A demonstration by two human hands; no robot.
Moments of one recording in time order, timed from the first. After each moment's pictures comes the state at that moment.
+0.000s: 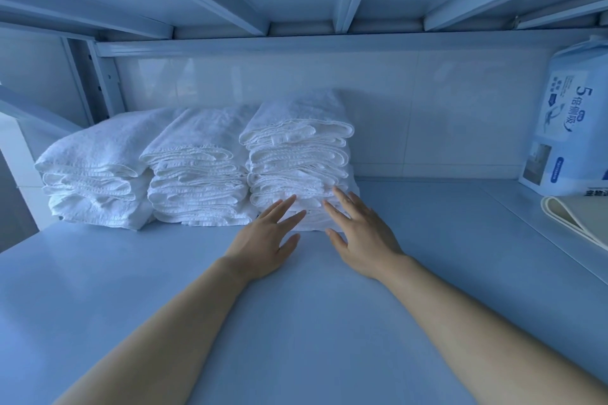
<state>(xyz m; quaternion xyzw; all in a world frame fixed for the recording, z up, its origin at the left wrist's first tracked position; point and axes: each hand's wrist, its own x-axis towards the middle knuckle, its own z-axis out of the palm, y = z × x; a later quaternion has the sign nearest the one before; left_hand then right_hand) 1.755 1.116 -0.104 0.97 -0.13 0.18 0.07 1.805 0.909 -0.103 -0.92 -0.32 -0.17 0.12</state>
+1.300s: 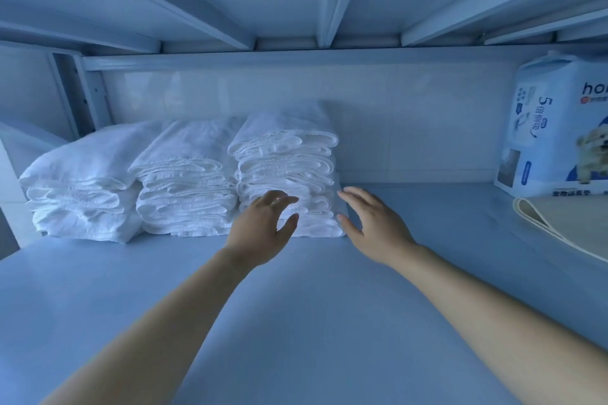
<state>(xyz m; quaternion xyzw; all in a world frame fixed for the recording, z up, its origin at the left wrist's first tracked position) 1.754 1.101 -0.077 0.94 -0.09 0.29 0.15 1.807 0.880 -0.081 -0.91 -0.29 -0.24 0.20</state>
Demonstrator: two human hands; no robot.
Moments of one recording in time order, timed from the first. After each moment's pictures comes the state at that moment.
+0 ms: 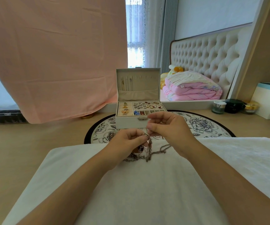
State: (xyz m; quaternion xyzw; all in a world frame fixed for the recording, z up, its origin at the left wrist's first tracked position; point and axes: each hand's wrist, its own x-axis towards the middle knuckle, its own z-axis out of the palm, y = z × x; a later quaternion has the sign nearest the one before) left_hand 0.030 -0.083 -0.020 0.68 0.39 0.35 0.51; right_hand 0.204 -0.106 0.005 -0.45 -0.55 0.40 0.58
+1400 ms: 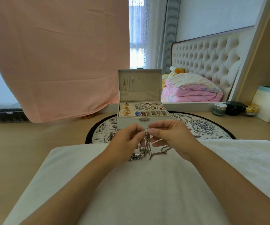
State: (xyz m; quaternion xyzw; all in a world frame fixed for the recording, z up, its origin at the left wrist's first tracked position) left_hand 0.026 -0.077 -0.025 0.77 0.37 0.39 0.35; right_hand 0.211 -0.106 -0.003 -0.49 -0.53 0.46 0.52
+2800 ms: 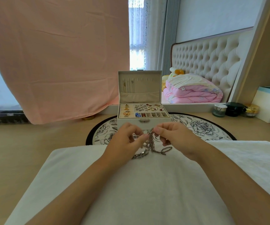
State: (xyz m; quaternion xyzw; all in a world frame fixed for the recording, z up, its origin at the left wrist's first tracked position) left_hand 0.025 -0.078 -0.028 0.78 0.41 0.41 0.24; right_hand 0.226 -0.098 -0.006 -0.51 -0.60 0.42 0.45
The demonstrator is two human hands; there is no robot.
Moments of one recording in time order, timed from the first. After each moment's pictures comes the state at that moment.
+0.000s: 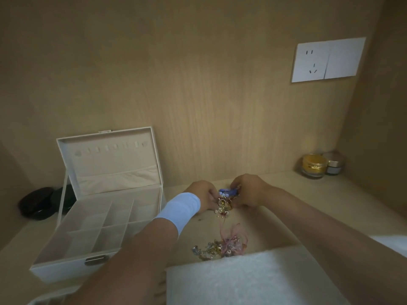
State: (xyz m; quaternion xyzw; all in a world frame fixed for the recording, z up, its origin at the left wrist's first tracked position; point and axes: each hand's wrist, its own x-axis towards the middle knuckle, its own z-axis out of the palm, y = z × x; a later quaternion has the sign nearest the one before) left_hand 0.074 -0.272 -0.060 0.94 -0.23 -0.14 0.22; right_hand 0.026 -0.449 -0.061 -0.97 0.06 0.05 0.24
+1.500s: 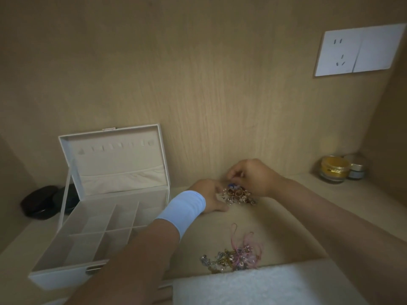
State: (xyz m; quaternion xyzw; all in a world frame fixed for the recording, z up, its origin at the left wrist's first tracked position) left_hand 0.097 -0.265 -0.059 0.95 -0.25 -0.13 0.16; right_hand 0.054 -0.443 -0.035 -0.96 -0.08 -0.06 0.25
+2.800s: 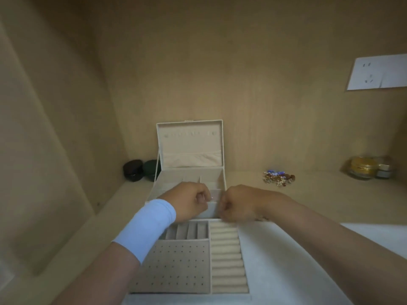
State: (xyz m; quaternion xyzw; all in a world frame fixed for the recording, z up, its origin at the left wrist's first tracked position) left_hand -0.066 -0.053 -0.005 0.95 -0.23 -0.04 0.22; right_hand -0.075 -0.251 -0.011 -0.96 -0.18 0.13 0.14
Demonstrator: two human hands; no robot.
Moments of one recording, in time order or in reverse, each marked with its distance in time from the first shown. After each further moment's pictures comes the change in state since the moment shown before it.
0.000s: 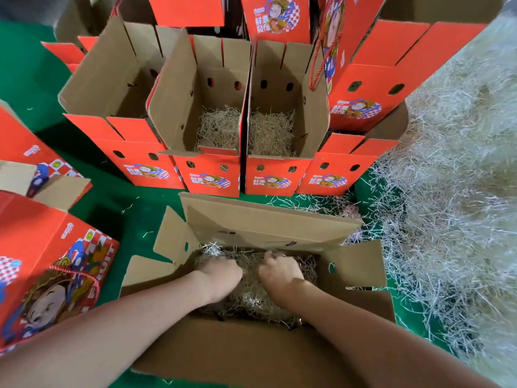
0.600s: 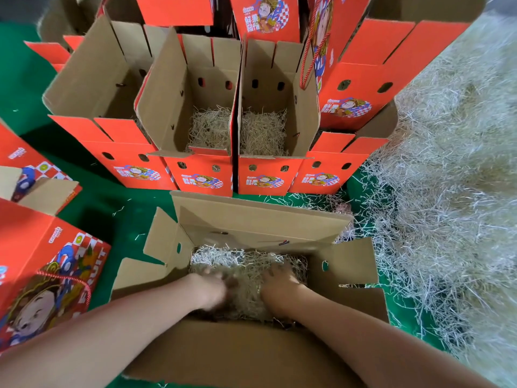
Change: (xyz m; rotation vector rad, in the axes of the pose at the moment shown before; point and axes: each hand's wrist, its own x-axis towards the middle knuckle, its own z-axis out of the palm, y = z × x) left_hand 0.006 -0.001 0.026 -0.100 -0.321 0.074; right_hand -0.004 0.003 0.023 -0.172 -0.181 -0.118
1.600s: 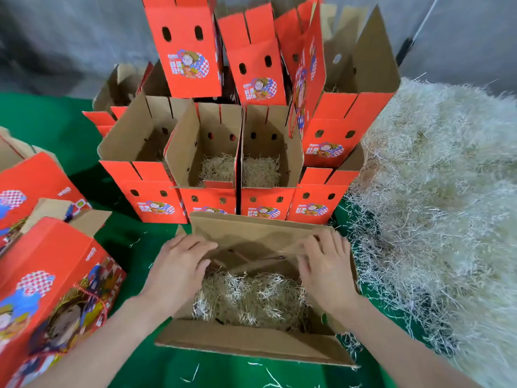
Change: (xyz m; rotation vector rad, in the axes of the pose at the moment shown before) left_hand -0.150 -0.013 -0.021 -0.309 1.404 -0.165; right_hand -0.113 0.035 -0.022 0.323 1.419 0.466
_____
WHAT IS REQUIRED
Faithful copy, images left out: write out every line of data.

WRITTEN ANSWER
A demonstration by two human hands; no robot.
Moments of one recording in time order, timed from the first. After each moment's pictures comes the state at that moment.
+0.000s: 
<state>(xyz m; quaternion xyzw; all in a world frame fixed for the recording, z up, its origin at the left wrist's first tracked position; point and axes: each hand's wrist, its own x-axis towards the middle knuckle, its own z-axis out of the palm, y = z × x; a later quaternion has the sign nearest the one before; left_hand then right_hand) 1.755 1.116 -0.104 0.97 -0.13 0.18 0.07 1.805 0.909 -0.103 -0.92 -0.32 -0.17 0.12</state>
+1.300s: 
<state>(xyz m; quaternion xyzw; all in a world frame fixed for the recording, z up, its origin at the left wrist's first tracked position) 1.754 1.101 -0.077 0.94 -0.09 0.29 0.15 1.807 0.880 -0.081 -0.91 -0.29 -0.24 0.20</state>
Demonstrator: two human hands; no robot.
Moments of one recording in time order, timed from the first. After each moment's pictures comes the state at that moment.
+0 ms: 
State: (xyz m; quaternion xyzw; all in a world frame fixed for the recording, z up, its origin at the left wrist's first tracked position; point and axes: each hand's wrist, its own x-axis towards the middle knuckle, its own z-axis out of the palm, y = z × x; a later quaternion has the sign nearest the one before) left_hand 0.030 -0.083 -0.020 0.68 0.39 0.35 0.51; right_hand 0.204 -0.106 0.005 -0.45 -0.55 0.40 0.58
+1400 ms: 
State: (xyz m; quaternion xyzw; all in a world frame fixed for the recording, z up, its origin at the left wrist's first tracked position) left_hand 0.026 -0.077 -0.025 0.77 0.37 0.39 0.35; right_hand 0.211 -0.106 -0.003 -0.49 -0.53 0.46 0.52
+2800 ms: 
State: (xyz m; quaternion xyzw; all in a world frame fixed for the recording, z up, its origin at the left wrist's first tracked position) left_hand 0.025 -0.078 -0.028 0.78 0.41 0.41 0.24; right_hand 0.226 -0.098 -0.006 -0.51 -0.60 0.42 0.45
The demonstrator is two human hands; there is no robot.
Moments of one recording in time order, timed from the first. After each moment's pictures comes the state at that moment.
+0.000s: 
State: (xyz m; quaternion xyzw; all in a world frame fixed for the recording, z up, its origin at the left wrist's first tracked position; point and axes: each hand's wrist, its own x-axis towards the middle knuckle, its own z-axis out of the palm, y = z × x; a later quaternion has the sign nearest the one before) left_hand 0.074 -0.272 -0.060 0.94 -0.23 -0.14 0.22; right_hand 0.026 -0.449 -0.061 -0.97 0.06 0.05 0.24
+1.500s: 
State: (xyz m; quaternion xyzw; all in a world frame fixed for the recording, z up, its origin at the left wrist's first tracked position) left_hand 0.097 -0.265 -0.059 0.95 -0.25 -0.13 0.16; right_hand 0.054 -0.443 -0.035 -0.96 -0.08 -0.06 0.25
+2.800s: 
State: (xyz m; quaternion xyzw; all in a world frame fixed for the recording, z up, its origin at the left wrist's first tracked position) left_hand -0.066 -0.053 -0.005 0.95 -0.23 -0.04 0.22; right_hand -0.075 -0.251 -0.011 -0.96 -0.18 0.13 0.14
Demonstrator: two human hands; no robot.
Moments of one recording, in time order or in reverse, each marked with its distance in time from the first shown. After each further moment's pictures comes the change in state since the moment shown before it.
0.000s: 
0.600s: 
Change: (xyz m; rotation vector rad, in the axes of the pose at the moment shown before; point and axes: each hand's wrist, its own x-axis towards the middle knuckle, its own z-axis out of the palm, y = z × x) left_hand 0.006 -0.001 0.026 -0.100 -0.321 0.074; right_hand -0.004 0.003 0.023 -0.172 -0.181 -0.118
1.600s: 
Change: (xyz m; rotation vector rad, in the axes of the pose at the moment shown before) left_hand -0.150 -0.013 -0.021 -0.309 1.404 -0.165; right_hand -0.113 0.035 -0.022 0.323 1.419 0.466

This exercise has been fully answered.